Sunday, September 20, 2009

Sydney Olympic Park

One of our regular weekend rides is Sydney Olympic Park. If you get there early enough, the cycleways (shared with pedestrians) aren't too hectic and you can get a bit of speed and constant movement going. There are around 35km of paths in the park, and we typically do about 22-25km of them on our rides. More info about them can be found here. While the presence of families cycling slowly can be a hazard to navigation, the nice thing is that the paths are for the most part off road, and the scenery along the river is always cheering. You ride through bushland and smell the crisp eucalypts, or the heady scent of wattle. Birdsong trills about you, and aside from tracks that run beside the roads, there is no traffic noise.
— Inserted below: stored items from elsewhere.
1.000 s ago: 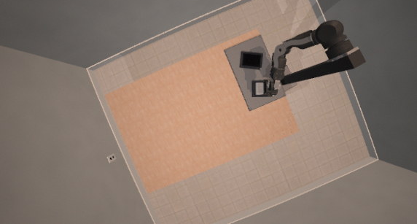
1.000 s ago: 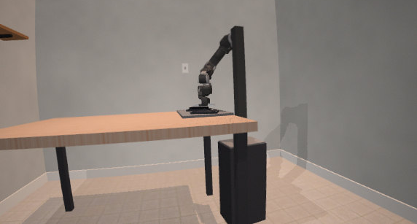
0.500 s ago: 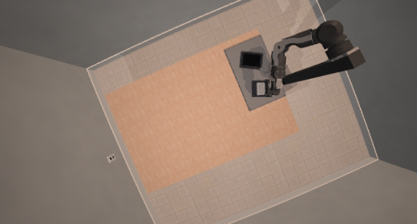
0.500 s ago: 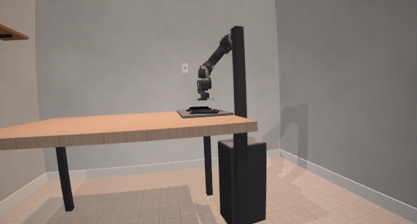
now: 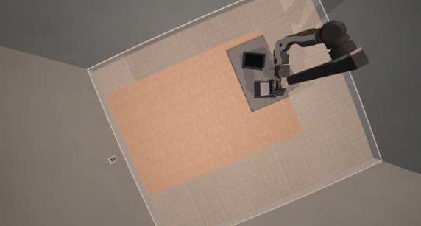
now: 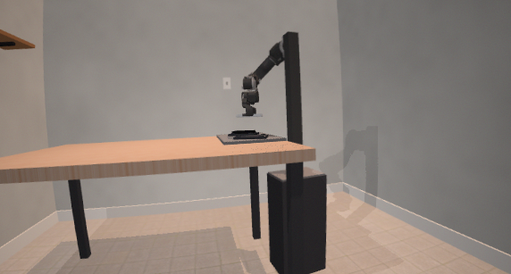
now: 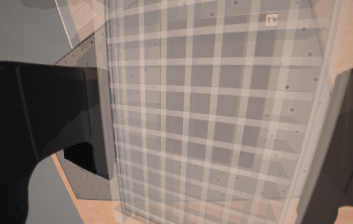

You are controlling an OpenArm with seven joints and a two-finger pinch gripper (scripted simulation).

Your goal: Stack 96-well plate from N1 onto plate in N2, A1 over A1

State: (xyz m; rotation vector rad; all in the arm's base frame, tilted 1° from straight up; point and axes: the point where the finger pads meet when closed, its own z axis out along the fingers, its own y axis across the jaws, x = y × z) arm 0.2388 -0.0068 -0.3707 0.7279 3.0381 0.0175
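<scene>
Right now my hand is 23 cm to the left of the black 96-well plate, 10 cm above it and 3 cm past it. The rest, counted from my hand: white 96-well plate (right at my hand); then A1 mark (10 cm below, 8 cm to the left, 5 cm behind).
</scene>
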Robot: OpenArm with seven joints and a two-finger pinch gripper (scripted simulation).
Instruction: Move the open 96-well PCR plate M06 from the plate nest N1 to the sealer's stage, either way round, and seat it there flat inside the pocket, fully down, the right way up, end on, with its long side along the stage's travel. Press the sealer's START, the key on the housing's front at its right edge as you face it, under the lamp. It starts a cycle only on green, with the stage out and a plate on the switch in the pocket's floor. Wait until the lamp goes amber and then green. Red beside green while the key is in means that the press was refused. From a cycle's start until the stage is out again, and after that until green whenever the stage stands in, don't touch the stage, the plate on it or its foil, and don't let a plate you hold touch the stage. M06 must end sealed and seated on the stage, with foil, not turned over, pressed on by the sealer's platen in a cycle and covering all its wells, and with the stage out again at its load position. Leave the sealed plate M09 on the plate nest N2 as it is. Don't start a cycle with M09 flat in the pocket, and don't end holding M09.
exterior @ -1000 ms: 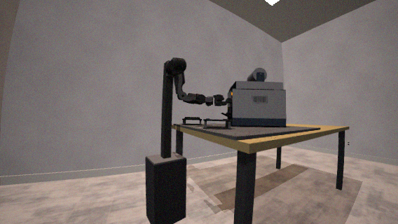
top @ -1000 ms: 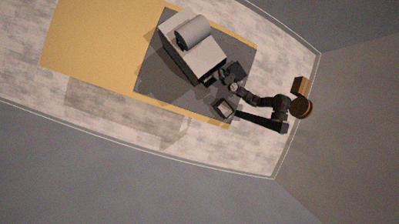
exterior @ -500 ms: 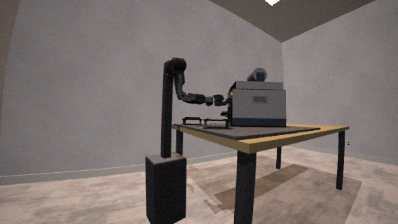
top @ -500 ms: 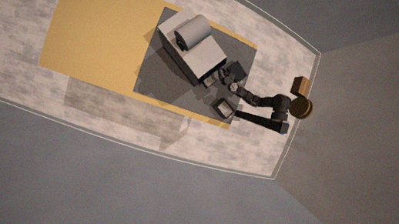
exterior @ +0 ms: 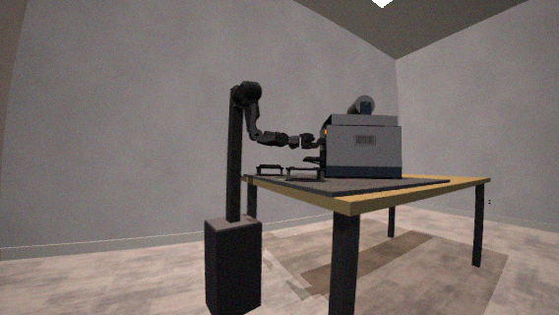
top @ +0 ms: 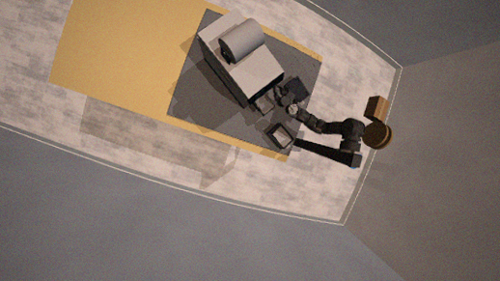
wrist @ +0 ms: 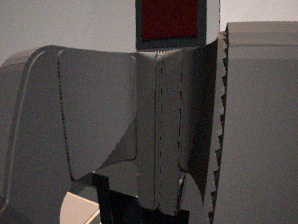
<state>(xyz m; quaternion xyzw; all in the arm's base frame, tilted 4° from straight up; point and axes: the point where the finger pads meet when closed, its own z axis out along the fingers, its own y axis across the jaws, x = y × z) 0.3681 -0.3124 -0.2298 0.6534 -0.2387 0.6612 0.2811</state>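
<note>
The start key is 10 mm ahead of my hand and 10 mm to the right of it. Also, from my hand: yellow warning label: 130 mm ahead, 130 mm to the left, 40 mm below; sealer stage: 40 mm ahead, 90 mm to the left, 90 mm below; open plate M06: 40 mm ahead, 90 mm to the left, 80 mm below.
</note>
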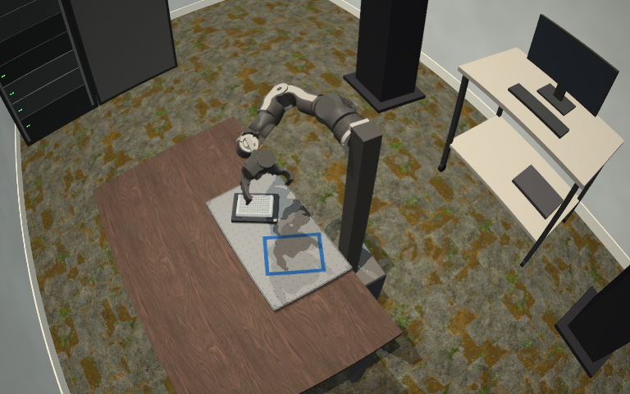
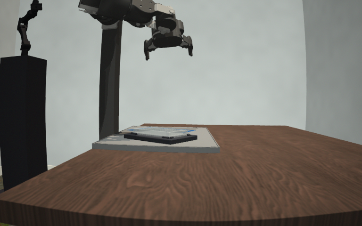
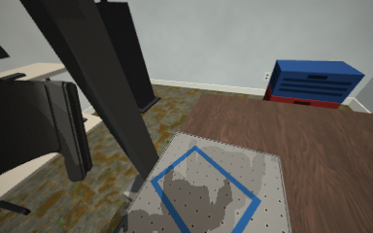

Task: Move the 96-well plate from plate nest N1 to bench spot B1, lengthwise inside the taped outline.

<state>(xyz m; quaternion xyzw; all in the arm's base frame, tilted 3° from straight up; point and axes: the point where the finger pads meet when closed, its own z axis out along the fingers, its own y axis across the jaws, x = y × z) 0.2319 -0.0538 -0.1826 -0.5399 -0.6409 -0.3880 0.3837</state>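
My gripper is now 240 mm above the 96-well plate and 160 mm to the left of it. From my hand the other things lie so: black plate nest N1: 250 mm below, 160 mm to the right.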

The whole area is relatively flat,with a few hills and rises, some of them optional. On a gorgeous day like today heading out there after breakfast was a no-brainer. For Penelope, it seems these bike paths and the bike lanes on adjacent streets are her native territory. The winding, undulating paths are like any you'd find in the UK, just right for a British bike.
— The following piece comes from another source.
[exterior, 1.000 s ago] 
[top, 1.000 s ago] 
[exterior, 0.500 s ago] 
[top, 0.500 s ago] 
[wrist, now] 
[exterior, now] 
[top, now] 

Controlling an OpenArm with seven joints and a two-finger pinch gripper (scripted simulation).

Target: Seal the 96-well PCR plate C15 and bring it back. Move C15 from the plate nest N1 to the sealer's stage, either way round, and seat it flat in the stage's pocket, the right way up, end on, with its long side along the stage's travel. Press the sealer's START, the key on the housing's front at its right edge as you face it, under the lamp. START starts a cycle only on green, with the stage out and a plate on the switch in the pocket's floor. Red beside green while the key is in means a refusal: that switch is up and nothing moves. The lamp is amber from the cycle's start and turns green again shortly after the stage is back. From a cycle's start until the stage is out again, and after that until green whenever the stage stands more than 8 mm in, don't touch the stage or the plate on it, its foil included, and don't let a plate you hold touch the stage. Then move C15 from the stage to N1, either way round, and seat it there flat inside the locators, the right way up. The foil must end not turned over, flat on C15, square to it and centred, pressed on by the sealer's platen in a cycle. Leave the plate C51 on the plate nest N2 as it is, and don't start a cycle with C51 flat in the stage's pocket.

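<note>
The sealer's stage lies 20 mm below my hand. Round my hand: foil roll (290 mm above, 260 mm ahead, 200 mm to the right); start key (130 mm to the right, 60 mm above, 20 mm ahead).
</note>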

The whole area was developed around ten years ago, so the roads themselves are smooth and pothole free. Any bumps are treated with disdain by Penelope. I found my lovely Pashley just as easy to ride as Petunia this morning, quite light despite her steelness, and nimble in mid-range acceleration. Cycling on the shared paths can be stop-start, or slow-go as you negotiate pedestrians, dogwalkers and cyclists who just go too slowly. We generally ride on the roads for a little while as well, as this part of Sydney is geared for cycling and has a superb bike lane structure. She came into her own on one of the back roads - a long, sweeping bend, no traffic... I pedalled madly and was rewarded with a smooth, blisteringly fast (for my level of fitness :-) few minutes. Greg had to drop a gear and go like mad to catch me.

And - nice to know - I CAN stand up and pedal on hills. It feels rather precarious compared to a road bike or MTB, but it works. Greg led us down a wrong turn in search of a different entrance into the park, and it was up hill and down dale for a bit. The down dale was brilliant, and the up hill surprised me. Yesterday's ride must have done my muscles some good as I was getting up the hills easily enough, especially when I got the hang of standing up.

By the time we got back to the car it was getting madly busy; on weekends cyclists outnumber cars in this area about 10 to 1. Next weekend there's a special family cycling day at the Park so we'll give that a miss and head out into the country instead.